■ Directions: Please return all of the material exactly, with no line missing.

■ Supplied material:
▬▬▬▬▬▬▬▬▬▬
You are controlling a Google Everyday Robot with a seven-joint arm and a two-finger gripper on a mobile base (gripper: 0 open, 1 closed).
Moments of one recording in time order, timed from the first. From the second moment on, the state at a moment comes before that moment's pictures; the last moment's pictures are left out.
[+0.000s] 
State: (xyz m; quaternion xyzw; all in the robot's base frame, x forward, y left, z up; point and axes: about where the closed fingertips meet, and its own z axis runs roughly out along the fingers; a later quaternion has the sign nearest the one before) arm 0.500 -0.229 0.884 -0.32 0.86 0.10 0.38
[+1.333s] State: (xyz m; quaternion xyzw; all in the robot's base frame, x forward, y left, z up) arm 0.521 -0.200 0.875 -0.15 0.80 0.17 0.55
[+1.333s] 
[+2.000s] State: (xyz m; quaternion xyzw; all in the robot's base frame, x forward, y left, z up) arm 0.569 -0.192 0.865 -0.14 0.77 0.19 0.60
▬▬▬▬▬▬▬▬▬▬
■ Answer for the task:
You are controlling a Google Everyday Robot with a seven-joint arm and a two-finger gripper on a mobile base (gripper: 0 open, 1 closed).
Moments of one recording in time order, timed from the first. From the second moment on, the state at a moment comes before that moment's pictures; the last moment's pictures are left out.
[+0.000s] 
State: (xyz m; quaternion xyzw; all in the robot's base frame, x forward, y left, z up; point and axes: about where the closed fingertips meet, and its own z axis runs roughly out along the fingers; a later quaternion has the sign nearest the one before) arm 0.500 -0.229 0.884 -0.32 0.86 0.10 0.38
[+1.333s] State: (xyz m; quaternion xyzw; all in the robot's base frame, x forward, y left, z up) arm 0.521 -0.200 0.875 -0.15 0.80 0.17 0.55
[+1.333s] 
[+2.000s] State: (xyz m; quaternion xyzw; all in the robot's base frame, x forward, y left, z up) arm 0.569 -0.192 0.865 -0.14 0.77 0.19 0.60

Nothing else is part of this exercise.